Occorre dare spazio a elementi nuovi, alla sorpresa, all’imprevedibile. Sono prioritari
l’atteggiamento di ascolto, la pazienza, l’attesa, anche il silenzio. Se questi in partenza non
producono grandi effetti bisogna sapersi accontentare e continuare a stimolare: all’inizio le storie
saranno di 6-7 secondi, poi di 10, via via si amplieranno in durata e varietà di situazioni.
La didattica e la storia narrata o letta costituiscono un matrimonio che facilmente può trasformarsi
in un divorzio. Se la storia è finalizzata a un apprendimento tecnico viene facilmente uccisa. Molte
buone storie vengono sprecate perché vengono utilizzate per far leggere o per esercitare,
sintetizzare, riassumere, fare prove di comprensione. Invece per produrre interesse e piacere ci
vuole ascolto, attenzione, dimostrare e suscitare passione. È un mestiere e un’arte, non a caso ha
radici profonde e antiche, sapienziali. La scuola purtroppo è ossessionata da quello che vuole
ottenere, così da raggiungere il risultato di vanificare e sterilizzare gli strumenti che impiega.

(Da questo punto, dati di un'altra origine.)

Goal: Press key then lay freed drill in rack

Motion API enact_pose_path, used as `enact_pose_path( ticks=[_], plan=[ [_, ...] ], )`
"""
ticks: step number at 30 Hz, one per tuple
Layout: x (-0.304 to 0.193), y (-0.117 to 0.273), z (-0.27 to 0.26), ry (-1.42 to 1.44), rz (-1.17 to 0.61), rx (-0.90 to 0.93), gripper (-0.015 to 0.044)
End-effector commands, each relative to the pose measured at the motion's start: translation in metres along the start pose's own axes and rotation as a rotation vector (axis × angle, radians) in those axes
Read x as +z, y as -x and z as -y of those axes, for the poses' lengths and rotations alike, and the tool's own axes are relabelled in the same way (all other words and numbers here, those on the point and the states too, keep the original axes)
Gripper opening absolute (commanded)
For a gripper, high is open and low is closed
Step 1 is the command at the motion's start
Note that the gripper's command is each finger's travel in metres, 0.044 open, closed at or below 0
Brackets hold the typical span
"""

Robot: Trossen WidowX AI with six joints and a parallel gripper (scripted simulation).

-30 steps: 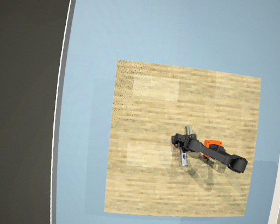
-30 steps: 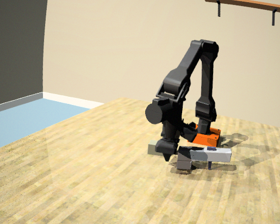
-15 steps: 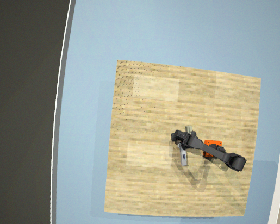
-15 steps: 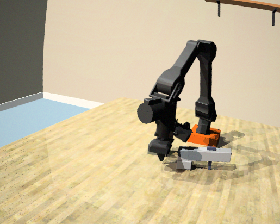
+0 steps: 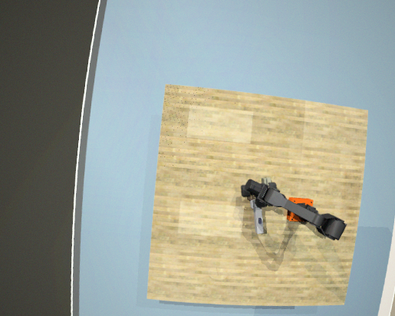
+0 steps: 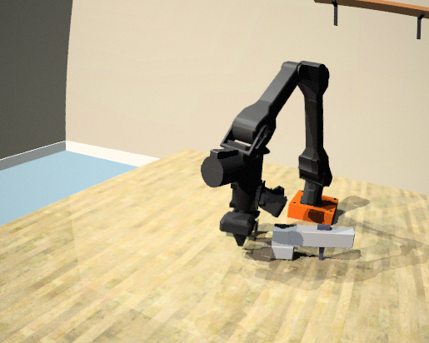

È un progetto di scuola che deve vedere parallelamente un’alleanza con le famiglie.
Auspico la costituzione di movimenti di genitori che raccomandino come urgenza la necessità di un
avvicinamento ai bambini, oggi ipernutriti in tutti i sensi ma non considerati interlocutori attendibili.
I bambini sono oggetto di una preconizzazione e uno snaturamento, mentre hanno bisogno di cura
della relazione e di stimoli (non risposte) alla creatività, di un avvicinamento profondo contro
l’attuale, sottile istituzionalizzazione della disumanizzazione (potremmo dire “deinfantilizzazione”?).
Ci pare di poter concludere con le belle parole che Vinicio Ongini, nella prefazione al libro di
Teresa rivolge al “signor ministro della pubblica istruzione”:
Se fossi il ministro della pubblica istruzione, anzi il signor ministro, chiederei alla
commissione di esperti di mettere nei nuovi programmi (le famose Indicazioni per
la scuola), l’obiettivo prioritario che si pone Teresa Flores in questo libro:
“insegnare agli alunni e alle alunne a raccontare storie”.